> **Action item**
Would you output the whole of the data exactly?

> **The data**
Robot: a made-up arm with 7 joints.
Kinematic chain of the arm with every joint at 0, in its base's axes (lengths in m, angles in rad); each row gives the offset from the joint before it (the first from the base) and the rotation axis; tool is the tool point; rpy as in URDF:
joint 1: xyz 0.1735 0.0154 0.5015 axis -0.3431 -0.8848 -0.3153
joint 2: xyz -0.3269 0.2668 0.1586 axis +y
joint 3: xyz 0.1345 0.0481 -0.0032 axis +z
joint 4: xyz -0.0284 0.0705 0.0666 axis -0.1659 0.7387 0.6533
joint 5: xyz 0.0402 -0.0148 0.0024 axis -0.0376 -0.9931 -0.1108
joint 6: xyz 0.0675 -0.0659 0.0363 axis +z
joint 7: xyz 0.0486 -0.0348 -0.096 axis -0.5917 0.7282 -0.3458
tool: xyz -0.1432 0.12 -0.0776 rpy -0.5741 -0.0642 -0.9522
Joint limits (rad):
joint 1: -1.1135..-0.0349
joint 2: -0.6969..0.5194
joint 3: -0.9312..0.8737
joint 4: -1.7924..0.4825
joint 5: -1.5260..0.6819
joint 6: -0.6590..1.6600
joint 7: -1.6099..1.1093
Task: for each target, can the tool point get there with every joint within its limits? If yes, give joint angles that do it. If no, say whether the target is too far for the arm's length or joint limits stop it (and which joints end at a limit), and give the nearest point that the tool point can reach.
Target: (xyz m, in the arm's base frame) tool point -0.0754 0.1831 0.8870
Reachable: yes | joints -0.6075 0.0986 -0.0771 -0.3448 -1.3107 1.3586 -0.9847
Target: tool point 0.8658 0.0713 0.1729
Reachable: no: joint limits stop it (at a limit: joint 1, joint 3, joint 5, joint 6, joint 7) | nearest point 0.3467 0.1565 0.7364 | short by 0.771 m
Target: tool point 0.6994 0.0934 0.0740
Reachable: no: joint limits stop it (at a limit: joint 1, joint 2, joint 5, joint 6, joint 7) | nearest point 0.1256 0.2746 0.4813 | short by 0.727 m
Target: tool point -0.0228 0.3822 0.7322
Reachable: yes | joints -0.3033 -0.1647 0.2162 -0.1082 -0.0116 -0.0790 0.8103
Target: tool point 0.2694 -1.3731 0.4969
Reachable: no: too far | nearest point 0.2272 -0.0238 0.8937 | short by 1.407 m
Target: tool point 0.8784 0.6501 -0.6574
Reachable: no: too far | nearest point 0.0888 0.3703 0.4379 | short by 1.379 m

> **Task output**
Robot: a made-up arm with 7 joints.
Kinematic chain of the arm with every joint at 0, in its base's axes (lengths in m, angles in rad); each row gives the offset from the joint before it (the first from the base) and the rotation axis; tool is the tool point; rpy as in URDF:
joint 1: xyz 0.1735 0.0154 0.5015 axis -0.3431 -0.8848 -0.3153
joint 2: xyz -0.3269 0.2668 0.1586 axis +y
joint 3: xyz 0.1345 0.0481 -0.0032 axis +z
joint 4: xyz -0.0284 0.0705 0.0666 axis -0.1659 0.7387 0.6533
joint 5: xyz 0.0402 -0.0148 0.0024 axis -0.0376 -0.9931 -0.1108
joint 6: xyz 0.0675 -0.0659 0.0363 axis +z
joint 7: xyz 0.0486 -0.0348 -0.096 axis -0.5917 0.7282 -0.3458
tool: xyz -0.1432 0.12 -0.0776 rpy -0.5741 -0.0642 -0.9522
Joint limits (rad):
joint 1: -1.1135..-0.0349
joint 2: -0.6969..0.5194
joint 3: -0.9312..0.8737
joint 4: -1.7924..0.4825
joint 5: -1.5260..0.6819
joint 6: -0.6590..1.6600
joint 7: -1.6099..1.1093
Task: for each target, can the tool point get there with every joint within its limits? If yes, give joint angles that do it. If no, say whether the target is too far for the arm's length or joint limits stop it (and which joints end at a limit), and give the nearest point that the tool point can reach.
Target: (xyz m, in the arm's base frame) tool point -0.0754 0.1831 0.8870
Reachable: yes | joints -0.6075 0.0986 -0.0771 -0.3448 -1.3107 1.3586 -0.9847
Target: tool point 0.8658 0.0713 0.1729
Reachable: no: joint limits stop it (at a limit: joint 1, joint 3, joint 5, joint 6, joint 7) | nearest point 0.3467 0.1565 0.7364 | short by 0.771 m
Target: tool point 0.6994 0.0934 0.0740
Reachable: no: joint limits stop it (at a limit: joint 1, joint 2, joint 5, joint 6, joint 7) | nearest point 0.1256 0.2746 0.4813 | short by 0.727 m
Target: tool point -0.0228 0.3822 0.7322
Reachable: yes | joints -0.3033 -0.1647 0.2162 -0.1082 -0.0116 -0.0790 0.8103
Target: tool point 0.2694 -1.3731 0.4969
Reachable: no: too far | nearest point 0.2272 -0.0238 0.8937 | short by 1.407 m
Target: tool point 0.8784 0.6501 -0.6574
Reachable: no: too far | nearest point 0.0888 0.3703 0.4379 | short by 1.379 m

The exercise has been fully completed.